Problem to solve:
Your answer must be a single number: how many lines in the records include the word "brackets".

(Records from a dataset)
_ _ _

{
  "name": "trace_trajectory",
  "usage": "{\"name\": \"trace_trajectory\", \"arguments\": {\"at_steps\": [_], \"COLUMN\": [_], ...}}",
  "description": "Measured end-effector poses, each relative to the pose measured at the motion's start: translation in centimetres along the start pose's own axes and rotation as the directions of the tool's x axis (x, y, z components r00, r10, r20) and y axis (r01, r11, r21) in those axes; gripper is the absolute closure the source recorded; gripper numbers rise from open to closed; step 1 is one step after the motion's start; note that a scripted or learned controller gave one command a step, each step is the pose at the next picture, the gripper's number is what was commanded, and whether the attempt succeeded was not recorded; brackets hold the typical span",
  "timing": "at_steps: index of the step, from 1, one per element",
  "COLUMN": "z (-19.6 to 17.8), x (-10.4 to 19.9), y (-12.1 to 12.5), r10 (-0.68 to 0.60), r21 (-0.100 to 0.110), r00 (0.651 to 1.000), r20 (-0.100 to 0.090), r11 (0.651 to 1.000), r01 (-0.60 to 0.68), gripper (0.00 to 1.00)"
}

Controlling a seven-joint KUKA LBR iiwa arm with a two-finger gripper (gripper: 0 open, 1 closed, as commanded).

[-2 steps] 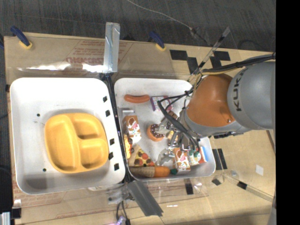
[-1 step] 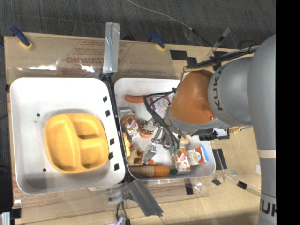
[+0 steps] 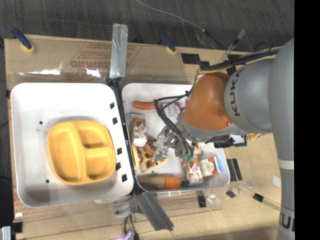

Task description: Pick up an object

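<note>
You had two white bins side by side. The left bin (image 3: 22, 134) held a yellow divided tray (image 3: 80, 151) lying flat near its middle. The right bin (image 3: 150, 90) was crowded: a sausage (image 3: 145, 104) near the far wall, a small brown packet (image 3: 138, 127), a pizza slice (image 3: 146, 159), a carrot (image 3: 165, 182) along the near wall and a juice carton (image 3: 192, 169) beside it. The gripper (image 3: 167, 143) hung low over the pizza slice and packet; how wide it stood, or whether it had anything, you could not tell
</note>
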State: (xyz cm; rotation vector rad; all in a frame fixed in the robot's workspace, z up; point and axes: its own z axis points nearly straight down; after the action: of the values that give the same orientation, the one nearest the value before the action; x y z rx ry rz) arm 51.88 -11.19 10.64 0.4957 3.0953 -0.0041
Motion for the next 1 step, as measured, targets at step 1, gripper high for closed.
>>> {"name": "trace_trajectory", "arguments": {"at_steps": [1], "z": [-9.73], "x": [-4.09], "y": [5.32], "r10": [0.046], "r21": [-0.004], "r00": [0.999], "r20": [0.001], "r11": [0.999], "r01": [-0.046], "gripper": [1.0]}}
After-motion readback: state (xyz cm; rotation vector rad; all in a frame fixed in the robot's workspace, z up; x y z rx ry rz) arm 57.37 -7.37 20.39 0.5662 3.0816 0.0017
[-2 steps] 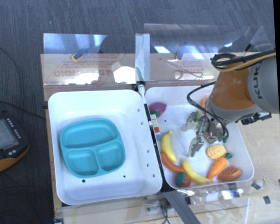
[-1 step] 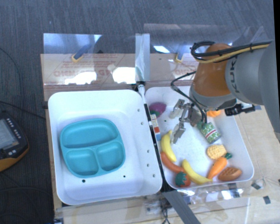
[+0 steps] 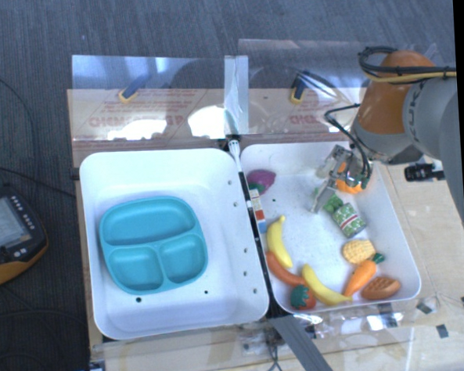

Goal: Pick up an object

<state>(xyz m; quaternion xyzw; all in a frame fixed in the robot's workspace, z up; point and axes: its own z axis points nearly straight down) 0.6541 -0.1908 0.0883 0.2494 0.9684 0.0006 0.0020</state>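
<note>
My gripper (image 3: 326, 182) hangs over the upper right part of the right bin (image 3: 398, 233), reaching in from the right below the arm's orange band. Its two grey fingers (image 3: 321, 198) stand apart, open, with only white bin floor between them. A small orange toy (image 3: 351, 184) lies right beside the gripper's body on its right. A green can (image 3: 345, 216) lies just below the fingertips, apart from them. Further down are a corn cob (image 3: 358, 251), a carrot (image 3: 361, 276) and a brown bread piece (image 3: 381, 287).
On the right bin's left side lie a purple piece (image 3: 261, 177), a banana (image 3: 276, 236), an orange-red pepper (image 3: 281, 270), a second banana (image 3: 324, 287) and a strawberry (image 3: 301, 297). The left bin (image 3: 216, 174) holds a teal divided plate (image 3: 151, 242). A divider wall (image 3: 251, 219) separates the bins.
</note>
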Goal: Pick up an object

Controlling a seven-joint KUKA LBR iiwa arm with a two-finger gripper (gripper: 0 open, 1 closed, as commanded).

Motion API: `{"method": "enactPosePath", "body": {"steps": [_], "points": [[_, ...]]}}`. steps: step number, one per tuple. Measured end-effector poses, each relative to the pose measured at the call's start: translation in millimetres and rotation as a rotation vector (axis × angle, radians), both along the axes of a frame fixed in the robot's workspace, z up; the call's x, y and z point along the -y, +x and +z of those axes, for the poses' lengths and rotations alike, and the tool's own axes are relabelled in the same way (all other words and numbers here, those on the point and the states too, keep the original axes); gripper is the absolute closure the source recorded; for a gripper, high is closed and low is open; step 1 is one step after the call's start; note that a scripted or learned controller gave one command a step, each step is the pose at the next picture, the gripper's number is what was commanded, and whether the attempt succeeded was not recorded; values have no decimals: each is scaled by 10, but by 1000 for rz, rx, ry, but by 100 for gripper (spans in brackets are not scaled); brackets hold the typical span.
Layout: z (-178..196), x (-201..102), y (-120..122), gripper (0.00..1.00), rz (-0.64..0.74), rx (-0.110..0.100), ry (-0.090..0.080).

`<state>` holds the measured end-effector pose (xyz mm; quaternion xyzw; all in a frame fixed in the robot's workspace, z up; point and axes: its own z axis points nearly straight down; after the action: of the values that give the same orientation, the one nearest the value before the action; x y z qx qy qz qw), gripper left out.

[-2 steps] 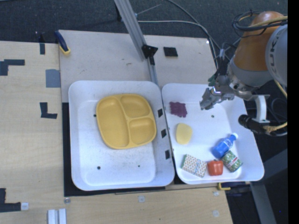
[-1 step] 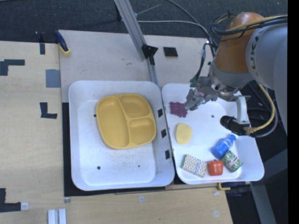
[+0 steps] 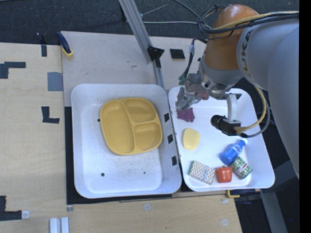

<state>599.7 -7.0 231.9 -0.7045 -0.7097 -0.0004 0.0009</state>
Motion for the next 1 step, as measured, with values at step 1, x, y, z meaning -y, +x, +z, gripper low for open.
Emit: {"method": "enactPosePath", "body": {"steps": [1], "points": [[-82,-514,175,100,-1,-1,-1]]}}
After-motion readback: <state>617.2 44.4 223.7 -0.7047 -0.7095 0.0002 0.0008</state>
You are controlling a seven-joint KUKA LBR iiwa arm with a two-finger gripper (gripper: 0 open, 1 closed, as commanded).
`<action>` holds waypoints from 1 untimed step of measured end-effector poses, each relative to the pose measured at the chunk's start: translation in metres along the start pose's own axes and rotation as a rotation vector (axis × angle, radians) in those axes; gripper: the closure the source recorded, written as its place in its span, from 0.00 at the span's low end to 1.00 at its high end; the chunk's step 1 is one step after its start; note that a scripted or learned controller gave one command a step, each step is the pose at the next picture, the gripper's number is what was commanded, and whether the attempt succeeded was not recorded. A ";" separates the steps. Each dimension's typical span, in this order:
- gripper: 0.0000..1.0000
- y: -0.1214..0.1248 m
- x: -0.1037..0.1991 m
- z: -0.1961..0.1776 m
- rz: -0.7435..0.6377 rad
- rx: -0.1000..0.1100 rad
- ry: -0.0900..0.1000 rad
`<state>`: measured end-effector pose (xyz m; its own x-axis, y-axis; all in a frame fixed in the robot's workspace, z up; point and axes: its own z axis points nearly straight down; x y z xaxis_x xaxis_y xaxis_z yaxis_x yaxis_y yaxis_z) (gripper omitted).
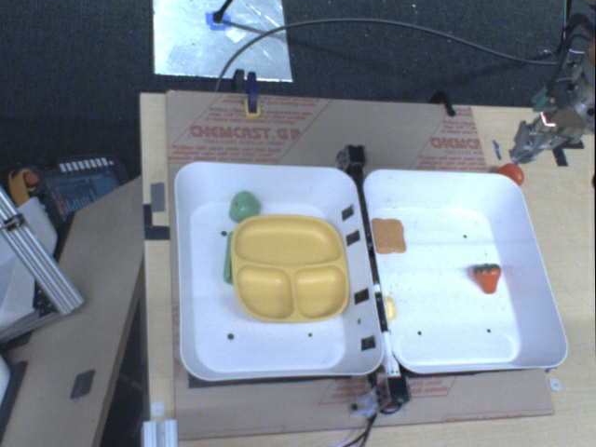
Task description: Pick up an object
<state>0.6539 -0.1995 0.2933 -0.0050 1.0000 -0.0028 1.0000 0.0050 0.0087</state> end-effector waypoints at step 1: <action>1.00 -0.021 0.041 0.017 -0.002 0.009 0.004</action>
<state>0.6333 -0.1583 0.2755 -0.0073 1.0000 0.0008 1.0000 0.0073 -0.0005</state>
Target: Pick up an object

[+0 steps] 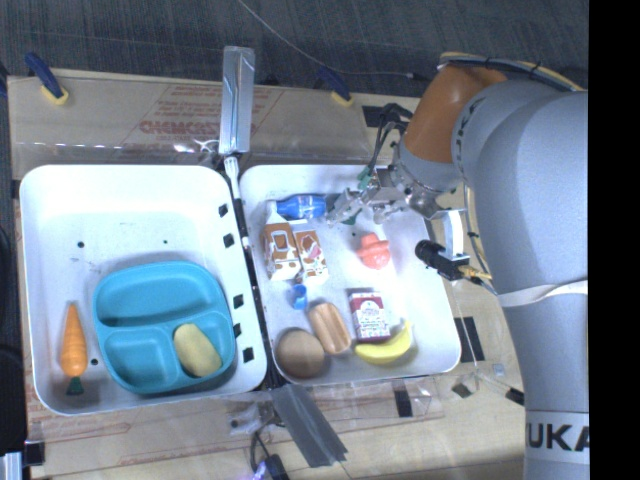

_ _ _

Task output:
2